Artificial intelligence (AI) is everywhere. From health to mobility, industry, education, and agriculture, it has infiltrated every sector in recent years, becoming a major challenge for its players.
Recent progress in this field, which is increasingly impressive (particularly in artificial vision and natural language processing), is the result of enormous human engineering efforts, colossal computational (and therefore energy) resources, and considerable publicity. This is an important path, in which many industrial and academic actors are engaged. But is it the only path for AI research?
Behind the "commercial" AI: a daily AI
There are indeed two types of artificial intelligence:
- the AI of the "frontier", very present in the congresses and the media, which does always more, always faster ;
- the AI of everyday life, far from the mediatized applications, but used by all scientists and engineers and often based on more rudimentary methods, because stable, accompanied by algorithms and well established guarantees, and less greedy in data.
Both are important, and go hand in hand. Moving from one to the other is a big deal, where "getting the algorithm to work" or beating the state of the art on a benchmark are not the only goals. "There is a difference between writing a proof-of-concept paper and having something practical. Going from published research to actual research is not easy. It's less in the spotlight because it's more thorough, but it's just as important, to understand what's going on," explains Francis Bach, Inria research director, before adding:
When you apply AI to advertising, if you're wrong, it's not dramatic, but it's much more dramatic if it's applied to complex problems, critical sectors like aviation. Then you have to go back to hypotheses, and go further than showing beautiful images. You have to go back to classical science.
In other words, it is necessary to understand the phenomena in order to better control them, and to give the theoretical guarantees necessary for their deployment in sensitive areas (airplanes, cars, health).
The path to frugal AI
Understanding AI also gives us the power to adjust the computing resources needed for its proper functioning, and therefore, to be less power-hungry.
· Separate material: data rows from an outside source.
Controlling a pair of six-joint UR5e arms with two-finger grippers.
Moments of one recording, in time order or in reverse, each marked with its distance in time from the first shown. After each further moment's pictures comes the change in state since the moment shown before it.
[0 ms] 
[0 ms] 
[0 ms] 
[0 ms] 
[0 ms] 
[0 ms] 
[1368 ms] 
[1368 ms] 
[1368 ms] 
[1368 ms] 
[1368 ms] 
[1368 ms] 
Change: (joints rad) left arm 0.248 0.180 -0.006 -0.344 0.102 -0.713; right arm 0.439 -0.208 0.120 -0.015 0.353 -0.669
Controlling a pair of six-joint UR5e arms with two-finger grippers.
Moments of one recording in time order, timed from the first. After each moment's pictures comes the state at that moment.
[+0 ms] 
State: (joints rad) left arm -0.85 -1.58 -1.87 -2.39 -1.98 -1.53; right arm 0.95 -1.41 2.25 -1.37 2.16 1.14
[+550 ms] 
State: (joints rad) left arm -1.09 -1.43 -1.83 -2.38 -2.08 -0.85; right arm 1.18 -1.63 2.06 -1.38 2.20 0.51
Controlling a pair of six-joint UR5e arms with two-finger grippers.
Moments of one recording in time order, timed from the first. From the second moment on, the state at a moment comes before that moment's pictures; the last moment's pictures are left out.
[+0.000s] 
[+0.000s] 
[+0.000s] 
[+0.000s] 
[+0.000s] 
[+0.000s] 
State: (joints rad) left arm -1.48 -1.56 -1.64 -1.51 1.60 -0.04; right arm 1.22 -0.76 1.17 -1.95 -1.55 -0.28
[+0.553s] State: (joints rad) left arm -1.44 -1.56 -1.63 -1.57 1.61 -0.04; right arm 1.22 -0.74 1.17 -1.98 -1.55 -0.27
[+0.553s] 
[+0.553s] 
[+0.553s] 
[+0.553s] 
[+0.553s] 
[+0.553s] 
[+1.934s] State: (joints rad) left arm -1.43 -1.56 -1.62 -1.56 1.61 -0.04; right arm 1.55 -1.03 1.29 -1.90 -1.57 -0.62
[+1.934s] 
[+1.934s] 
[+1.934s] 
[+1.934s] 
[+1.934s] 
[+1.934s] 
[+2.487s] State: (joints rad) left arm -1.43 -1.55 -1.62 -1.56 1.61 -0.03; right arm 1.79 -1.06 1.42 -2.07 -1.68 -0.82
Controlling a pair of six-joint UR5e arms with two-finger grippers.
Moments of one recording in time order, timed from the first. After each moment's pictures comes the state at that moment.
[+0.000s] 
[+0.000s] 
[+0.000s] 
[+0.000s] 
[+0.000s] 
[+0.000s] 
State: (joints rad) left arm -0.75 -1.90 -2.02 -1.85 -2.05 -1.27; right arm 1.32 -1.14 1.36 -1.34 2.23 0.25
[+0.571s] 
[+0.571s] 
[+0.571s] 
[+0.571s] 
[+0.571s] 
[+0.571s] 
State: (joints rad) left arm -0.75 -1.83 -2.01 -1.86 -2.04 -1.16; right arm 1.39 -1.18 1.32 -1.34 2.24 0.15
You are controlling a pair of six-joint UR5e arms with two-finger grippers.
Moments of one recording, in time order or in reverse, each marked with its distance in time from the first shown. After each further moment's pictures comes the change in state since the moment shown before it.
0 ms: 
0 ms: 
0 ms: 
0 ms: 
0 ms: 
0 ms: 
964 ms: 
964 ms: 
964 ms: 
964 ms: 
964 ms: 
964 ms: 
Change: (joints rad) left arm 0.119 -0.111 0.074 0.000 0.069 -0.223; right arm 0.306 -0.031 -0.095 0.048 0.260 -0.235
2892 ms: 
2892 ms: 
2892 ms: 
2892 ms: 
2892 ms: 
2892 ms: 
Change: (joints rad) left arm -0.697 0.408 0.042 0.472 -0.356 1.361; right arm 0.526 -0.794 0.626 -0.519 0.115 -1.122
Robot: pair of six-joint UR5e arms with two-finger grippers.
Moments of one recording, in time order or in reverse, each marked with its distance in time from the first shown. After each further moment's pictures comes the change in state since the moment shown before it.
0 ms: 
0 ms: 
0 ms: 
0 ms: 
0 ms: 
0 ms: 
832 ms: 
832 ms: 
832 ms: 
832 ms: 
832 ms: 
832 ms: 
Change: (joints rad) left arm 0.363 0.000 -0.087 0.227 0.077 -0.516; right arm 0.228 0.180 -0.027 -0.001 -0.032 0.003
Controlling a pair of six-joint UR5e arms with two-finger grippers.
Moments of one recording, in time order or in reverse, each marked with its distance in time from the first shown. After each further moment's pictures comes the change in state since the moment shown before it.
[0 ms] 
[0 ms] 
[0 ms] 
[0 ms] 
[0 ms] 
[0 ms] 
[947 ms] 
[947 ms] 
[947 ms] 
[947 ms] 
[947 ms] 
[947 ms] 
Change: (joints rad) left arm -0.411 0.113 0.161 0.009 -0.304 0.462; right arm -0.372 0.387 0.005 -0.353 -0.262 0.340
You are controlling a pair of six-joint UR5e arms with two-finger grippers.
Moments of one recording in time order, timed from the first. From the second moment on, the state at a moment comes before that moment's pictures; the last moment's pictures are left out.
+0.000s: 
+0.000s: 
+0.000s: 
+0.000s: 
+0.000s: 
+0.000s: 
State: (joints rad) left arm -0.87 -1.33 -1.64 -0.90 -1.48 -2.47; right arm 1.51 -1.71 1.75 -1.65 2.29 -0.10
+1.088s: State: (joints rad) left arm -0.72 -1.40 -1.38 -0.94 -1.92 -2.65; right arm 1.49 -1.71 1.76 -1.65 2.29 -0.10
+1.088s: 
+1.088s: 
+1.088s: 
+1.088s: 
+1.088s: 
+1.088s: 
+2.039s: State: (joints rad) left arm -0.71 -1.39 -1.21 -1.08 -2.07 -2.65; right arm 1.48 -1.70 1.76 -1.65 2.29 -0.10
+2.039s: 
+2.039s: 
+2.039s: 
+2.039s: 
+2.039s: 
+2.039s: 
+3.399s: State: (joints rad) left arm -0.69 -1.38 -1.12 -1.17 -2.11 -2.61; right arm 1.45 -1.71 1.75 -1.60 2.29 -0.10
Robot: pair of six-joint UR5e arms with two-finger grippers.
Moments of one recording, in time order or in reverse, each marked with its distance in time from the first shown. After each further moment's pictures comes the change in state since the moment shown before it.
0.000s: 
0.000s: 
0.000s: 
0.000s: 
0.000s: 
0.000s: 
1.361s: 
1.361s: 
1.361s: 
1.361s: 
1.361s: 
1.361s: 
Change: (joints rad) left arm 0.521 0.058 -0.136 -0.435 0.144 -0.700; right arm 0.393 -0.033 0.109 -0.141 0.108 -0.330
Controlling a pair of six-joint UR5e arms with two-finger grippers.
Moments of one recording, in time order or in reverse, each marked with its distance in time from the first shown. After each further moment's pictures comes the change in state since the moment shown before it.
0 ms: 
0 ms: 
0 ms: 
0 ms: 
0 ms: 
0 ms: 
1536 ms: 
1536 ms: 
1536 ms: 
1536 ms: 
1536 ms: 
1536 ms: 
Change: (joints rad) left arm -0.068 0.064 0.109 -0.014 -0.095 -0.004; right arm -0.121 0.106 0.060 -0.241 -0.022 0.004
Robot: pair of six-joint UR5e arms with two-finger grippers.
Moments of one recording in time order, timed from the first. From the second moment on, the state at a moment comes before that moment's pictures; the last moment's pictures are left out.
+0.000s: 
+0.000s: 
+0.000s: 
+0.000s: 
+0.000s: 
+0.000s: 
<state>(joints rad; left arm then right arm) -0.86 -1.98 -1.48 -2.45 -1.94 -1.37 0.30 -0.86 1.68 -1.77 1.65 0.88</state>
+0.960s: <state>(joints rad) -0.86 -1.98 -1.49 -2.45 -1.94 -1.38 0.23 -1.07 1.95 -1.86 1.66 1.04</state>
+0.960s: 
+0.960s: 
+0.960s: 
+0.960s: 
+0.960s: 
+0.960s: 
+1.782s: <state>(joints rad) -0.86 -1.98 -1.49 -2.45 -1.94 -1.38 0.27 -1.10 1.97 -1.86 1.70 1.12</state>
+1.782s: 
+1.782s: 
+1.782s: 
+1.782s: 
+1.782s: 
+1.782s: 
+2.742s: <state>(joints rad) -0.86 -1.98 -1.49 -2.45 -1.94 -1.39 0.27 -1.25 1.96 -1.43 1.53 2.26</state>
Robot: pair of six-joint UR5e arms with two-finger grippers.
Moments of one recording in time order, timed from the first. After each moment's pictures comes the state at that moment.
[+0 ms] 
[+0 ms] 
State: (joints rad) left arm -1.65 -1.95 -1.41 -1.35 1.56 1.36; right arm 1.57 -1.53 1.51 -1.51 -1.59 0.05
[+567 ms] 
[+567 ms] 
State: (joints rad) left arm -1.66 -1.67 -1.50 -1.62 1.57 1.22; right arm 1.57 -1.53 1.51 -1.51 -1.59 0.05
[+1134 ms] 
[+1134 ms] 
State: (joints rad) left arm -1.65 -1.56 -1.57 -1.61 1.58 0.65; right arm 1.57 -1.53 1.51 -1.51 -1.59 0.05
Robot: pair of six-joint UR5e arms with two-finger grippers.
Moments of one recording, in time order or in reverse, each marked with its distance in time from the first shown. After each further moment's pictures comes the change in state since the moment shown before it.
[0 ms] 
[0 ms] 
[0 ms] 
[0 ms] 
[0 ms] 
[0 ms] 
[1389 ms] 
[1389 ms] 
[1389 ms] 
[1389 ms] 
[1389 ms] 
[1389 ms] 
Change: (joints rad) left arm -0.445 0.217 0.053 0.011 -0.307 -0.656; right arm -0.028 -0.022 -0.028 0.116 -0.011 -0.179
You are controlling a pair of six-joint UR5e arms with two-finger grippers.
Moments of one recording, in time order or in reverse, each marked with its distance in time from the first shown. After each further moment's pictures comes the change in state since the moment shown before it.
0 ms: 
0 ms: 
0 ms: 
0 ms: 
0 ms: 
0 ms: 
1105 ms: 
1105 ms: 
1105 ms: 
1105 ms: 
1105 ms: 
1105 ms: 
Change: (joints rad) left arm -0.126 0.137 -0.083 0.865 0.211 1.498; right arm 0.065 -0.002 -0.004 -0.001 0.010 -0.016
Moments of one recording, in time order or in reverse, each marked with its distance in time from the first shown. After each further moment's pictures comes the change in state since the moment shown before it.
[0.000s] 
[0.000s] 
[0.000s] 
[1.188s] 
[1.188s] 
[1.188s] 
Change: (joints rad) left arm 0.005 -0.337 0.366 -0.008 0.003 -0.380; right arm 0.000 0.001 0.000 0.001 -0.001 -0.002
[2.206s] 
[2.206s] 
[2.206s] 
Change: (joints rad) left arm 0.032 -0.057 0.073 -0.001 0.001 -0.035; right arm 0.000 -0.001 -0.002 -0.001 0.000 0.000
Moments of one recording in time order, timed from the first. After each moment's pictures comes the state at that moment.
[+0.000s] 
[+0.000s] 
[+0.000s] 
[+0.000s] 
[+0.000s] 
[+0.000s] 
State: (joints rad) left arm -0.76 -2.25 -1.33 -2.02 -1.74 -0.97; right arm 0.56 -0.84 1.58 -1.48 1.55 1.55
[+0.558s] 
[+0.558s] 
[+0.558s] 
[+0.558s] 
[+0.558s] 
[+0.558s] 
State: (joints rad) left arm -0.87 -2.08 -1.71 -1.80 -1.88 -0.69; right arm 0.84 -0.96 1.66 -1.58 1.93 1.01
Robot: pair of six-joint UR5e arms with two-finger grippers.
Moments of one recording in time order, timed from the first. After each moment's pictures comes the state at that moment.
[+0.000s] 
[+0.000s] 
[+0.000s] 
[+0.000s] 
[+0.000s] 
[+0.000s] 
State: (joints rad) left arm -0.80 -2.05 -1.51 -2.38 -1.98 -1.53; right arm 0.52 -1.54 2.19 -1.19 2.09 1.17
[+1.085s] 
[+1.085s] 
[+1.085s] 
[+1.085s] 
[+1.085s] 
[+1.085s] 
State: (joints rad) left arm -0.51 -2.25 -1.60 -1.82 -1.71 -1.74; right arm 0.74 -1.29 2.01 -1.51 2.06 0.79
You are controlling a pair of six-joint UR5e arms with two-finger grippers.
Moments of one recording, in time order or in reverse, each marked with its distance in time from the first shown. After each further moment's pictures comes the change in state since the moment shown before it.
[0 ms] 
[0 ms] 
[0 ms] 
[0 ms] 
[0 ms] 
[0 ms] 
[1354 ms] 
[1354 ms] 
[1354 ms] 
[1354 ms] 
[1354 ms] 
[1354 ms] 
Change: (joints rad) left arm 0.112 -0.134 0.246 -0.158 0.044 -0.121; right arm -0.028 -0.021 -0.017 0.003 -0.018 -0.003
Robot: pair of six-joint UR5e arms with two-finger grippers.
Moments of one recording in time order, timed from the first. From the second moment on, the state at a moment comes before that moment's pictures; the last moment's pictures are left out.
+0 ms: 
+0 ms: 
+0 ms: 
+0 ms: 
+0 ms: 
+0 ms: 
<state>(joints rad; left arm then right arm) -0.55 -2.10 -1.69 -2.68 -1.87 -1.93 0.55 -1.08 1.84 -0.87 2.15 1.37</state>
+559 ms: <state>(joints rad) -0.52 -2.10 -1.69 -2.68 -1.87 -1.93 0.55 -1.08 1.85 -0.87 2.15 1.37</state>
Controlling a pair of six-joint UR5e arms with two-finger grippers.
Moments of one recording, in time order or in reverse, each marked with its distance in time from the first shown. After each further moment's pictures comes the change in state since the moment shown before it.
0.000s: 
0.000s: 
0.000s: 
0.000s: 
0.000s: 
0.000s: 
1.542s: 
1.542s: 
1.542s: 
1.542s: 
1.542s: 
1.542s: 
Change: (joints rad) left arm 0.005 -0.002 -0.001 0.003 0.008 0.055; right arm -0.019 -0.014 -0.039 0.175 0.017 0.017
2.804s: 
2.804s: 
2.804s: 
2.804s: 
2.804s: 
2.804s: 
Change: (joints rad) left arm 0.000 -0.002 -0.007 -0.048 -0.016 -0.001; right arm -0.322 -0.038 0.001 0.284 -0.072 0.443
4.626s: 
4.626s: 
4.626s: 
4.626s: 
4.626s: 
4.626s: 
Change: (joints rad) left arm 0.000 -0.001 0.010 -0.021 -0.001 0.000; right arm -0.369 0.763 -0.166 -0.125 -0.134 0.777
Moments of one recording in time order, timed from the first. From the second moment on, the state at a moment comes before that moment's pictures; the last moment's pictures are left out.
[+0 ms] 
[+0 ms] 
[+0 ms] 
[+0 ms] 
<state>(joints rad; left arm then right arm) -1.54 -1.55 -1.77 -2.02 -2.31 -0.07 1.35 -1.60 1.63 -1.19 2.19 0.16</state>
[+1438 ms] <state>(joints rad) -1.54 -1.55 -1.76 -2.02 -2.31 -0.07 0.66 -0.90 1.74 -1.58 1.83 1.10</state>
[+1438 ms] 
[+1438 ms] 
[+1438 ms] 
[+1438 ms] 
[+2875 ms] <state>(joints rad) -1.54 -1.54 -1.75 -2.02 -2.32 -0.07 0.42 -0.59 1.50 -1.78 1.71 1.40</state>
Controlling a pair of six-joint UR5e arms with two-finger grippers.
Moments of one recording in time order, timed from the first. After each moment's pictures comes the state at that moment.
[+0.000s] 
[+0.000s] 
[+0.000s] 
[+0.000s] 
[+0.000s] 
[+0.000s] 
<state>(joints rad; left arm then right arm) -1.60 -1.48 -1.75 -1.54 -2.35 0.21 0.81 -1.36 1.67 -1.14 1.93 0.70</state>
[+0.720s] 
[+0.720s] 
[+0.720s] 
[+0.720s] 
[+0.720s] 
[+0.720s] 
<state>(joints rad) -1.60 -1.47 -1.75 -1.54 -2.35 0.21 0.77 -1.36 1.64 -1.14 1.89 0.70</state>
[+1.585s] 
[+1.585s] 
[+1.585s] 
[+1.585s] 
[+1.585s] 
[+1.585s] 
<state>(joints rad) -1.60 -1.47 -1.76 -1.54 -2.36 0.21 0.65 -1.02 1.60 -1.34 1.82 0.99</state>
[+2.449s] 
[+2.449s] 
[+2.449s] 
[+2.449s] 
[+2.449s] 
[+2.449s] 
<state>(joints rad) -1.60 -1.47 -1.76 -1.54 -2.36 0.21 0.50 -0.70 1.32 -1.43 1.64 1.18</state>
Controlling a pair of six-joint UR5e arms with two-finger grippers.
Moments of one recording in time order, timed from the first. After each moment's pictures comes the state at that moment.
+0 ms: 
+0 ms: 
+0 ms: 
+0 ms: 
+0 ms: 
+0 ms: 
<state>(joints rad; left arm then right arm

Today, in order to obtain convincing results in AI, we rely on overparameterization, i.e. setting a very large number of parameters to obtain better performance. This raises two questions: does overparameterization really lead to better results? And can similar results be reproduced with fewer resources?
"A lot of parameters means big machines and big data. Overparameterization requires huge resources," says Francis Bach, before asking: "By making large AI models, we know that it works. But why not do it with something smaller?
The challenge today is to know how far we need to go to overparameterize in order to obtain convincing results, with the aim of being able to predict the resources needed for a given problem. And all the while hoping that they will be less.
Frugal AI will also require our ability, once we have analyzed the resources needed for our calculations, to make compromises. First of all, on computation time: "Running 100 machines to reduce computation time consumes a lot of energy. By accepting that the calculation time is a little lower, we could save energy," explains Francis Bach.
Another trade-off lies in the performance of AI: "Today, it has to work as well as possible, as quickly as possible. However, we should be ready to adjust and lose performance in order to have something less expensive. This is the classic problem of the benefit/risk ratio. We always make compromises, but the interest would be that the cursor is not only blocked on the energy expenditure", he concludes.
Francis Bach, speaker at ICM 2022
Francis Bach will be a speaker at the International Congress of Mathematicians (ICM) 2022, which will be held online from July 6 to 14.
His talk, scheduled on July 13 from 14:15 to 15:00 (room 6), will focus on collaborative work with Lénaïc Chizat, currently a professor at EPFL, in which they showed that gradient descent, the most commonly used optimization algorithm for learning overparameterized neural networks, reaches the global minimum of the objective function it seeks to minimize, thus providing a partial justification for the need for overparameterization.